Leaching with only good quality and quantity of water or by rain generally reduces the shock and improves the growth. Use of mulch to conserve moisture, planting on ridges, light but more frequent irrigation often helps under such conditions.

Proper choice of crops and frequent crop rotation are also helpful in gainful utilization of salt-affected soils. Drainage and leaching are principal elements in maintaining soil productivity in irrigated agriculture.

Plants exposed to saline environments are subjected to water stress and specific ion toxicities.
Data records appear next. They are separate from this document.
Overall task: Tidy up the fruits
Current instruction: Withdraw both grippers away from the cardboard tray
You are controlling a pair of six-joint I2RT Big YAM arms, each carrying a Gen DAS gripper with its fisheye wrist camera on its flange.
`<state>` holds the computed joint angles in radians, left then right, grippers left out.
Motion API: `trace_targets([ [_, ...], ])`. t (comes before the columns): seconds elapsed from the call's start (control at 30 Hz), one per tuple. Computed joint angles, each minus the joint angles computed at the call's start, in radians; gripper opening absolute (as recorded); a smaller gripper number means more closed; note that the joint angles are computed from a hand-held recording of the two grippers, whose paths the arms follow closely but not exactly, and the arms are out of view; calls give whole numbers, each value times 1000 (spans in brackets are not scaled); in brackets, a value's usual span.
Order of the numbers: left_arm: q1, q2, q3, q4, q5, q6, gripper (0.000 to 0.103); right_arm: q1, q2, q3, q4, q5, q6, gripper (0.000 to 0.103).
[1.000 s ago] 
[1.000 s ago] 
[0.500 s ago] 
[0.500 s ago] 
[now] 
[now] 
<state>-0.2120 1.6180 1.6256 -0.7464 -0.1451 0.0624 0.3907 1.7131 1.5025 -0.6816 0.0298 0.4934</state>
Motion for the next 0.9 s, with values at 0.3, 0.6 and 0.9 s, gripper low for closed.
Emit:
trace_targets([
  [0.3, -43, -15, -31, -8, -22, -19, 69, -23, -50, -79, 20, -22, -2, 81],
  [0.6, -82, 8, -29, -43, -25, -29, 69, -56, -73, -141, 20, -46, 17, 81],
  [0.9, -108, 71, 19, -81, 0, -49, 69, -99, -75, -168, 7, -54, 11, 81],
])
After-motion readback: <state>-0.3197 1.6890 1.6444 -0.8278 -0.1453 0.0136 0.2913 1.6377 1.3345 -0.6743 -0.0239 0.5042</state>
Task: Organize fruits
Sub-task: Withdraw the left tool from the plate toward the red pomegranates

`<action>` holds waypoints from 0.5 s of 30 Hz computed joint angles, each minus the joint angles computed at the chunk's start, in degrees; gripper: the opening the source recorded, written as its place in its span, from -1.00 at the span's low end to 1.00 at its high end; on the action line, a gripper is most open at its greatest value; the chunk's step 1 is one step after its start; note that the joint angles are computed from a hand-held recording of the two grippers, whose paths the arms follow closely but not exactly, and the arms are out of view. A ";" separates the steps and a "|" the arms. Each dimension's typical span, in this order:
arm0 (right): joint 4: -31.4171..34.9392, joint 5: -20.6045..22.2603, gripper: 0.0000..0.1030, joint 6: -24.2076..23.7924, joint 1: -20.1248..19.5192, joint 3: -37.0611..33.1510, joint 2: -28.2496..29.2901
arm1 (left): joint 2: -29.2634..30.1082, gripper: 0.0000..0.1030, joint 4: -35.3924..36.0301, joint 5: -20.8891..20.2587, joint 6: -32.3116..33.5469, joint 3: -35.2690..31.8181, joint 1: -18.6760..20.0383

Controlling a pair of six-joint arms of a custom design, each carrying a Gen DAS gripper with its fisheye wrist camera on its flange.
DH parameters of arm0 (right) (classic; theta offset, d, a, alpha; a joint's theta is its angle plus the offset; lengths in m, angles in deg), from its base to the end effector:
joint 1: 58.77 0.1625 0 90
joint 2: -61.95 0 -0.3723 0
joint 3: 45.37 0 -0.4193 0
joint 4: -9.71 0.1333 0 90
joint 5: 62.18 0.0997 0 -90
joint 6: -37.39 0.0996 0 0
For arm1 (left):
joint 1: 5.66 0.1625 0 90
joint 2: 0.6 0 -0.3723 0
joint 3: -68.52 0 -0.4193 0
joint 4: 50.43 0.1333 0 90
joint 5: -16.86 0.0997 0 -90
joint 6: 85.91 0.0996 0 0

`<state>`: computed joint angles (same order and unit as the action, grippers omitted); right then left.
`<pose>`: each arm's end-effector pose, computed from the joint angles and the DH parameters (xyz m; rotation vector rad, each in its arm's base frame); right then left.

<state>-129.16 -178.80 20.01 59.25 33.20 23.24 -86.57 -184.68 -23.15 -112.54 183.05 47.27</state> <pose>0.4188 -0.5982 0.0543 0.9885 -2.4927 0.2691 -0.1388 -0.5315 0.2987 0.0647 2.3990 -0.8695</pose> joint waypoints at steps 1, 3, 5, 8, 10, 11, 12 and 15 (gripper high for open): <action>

These effects are manifested in a number of physiological and morphological processes and include inorganic ion regulation and maintenance of essential nutrient ions; osmotic adjustment by regulation of organic and inorganic substances; physiological tolerance of cells to toxic ions; and efficient use of metabolic energy.

An understanding of these processes and their involvement in salt tolerance will provide information on the criteria required to select plants to enhance productivity in saline environment.

The study of variant cell lines which differ in their tolerance of normally lethal levels of salt could possibly elucidate the mechanisms involved in dealing with salt and provide possible biochemical markers useful in the selection of salt-tolerant cells and plants.

A major limitation to yield in stress environments such as salinity may be the efficient use of metabolic energy for growth. A better understanding of the efficiency of carbohydrate utilization may lead to improved crop production in stress environments.